In my personal opinion, it’s usually quicker/easier to use a vector database/RAG with some API than to fine-tune. I’d personally try that out first.

With regards to understanding charts and tables in PDFs, there are some vision models that do just that (ex. MatCha). They could be a little more difficult to set up, but if you really need it, then you don’t have a choice.

If you’re not worried about uploading your data to OpenAI, I think their API should also have support for PDFs and processing charts/tables in them (you should just be able to upload the file and chatGPT will analyze it for you). Obviously, it costs more and there’s the data privacy concern, but it’d likely be quicker to prototype with their API if you’re not worried about that.

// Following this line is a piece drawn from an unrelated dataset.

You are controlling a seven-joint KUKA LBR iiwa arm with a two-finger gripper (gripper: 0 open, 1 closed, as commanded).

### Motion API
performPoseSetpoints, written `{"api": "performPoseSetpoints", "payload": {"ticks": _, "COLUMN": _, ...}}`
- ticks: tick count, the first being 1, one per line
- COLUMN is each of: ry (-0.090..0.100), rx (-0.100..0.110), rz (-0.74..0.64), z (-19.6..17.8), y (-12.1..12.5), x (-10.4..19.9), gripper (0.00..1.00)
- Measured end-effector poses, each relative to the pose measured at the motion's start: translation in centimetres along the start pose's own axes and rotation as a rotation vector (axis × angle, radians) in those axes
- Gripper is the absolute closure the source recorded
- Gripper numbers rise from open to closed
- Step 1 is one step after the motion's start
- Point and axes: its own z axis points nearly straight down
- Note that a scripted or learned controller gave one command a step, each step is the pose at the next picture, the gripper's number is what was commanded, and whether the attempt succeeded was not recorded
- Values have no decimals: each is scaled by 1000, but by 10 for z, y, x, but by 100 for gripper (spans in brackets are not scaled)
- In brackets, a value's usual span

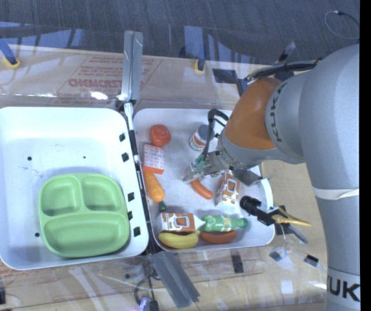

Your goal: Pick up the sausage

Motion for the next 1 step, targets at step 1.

Hey Andres @andres.castillo ,

Thanks a ton for breaking things down for me. If I got it right, you’re suggesting a workflow that looks something like this:

  • Start with solid libraries to pull info from PDFs (noticed PyMuPDF gets thumbs up too).
  • Move on to embeddings and tuck that data into a vector database.
  • Dive into some smart search techniques within that database.
  • And finally, bring in an LLM to dish out answers to users.

I’ve got a few more questions bubbling up about what you shared:

  • I’ve seen some chatter about folks using GPT Vision to chew through PDFs by first converting them into images and then letting GPT Vision do its thing on those pics. Seems like a bit of a roundabout to me. Have you ever taken this route?
  • Does picking one vector database over another have impact on the quality and speed of search? Chroma, Pinecone, Qdrant seem to be hitting the charts.
  • And on search strategies, I’m eyeballing things like Atlas Vector Search, Azure AI search. Got any favorites or tips?
    Really appreciate you lending me your brain on this!

Hey Hackyon @hackyon ,

Really appreciate your input and adding onto what Andres shared.

So, diving a bit deeper into the PDF extraction saga, my priority ranking for the data to pull out goes like this: text first, then tables, and charts last. Mainly because charts in PDFs often lack text info and are just visual.

In my previous message to Andres, I mentioned that some folks recommend GPT-Vision for dealing with PDFs. The catch is converting PDFs into images first. I’m on the fence about whether this is more efficient than sticking with libraries like PyMuPDF or tabula-py.

When it comes to uploading docs to OpenAI, I’m not sweating over data privacy much. But, I stumbled upon some chatter online about there being a cap of 20 files per Assistant, maxing out at 512 MB each. I’m scratching my head on whether this restriction is just for custom GPTs or if it spills over to using the chatgpt API too. Got any insights on this?

Thanks a bunch for helping me navigate through this!

The answer will depends on your setup. Is it your model local or are you using it through a web API?
Work on some prototypes first, start with the simples escenarios, datasets that fits into memory, and worry about OPs and performance later. However, for starting prototyping it is important to define some ways to evaluate that your model is working as expected. Work on some automated tests.

The selection of your tools will have an impact on performance for sure, but there are other variables to consider: Simplicity, availability and costs. Some tools will come in handy for prototyping and other will work for production environments. But first, get your prototype working.

@andres.castillo Hi Andres, thank you for your valuable advice.
Yes, I will start by creating an initial version of a simple prototype. In response to your question, my intention is to initially utilize the ChatGPT API.

Hi, PymuPDf seems to not be very exact when it comes to extracting tables from PDFs. Are there any better libraries that can do this?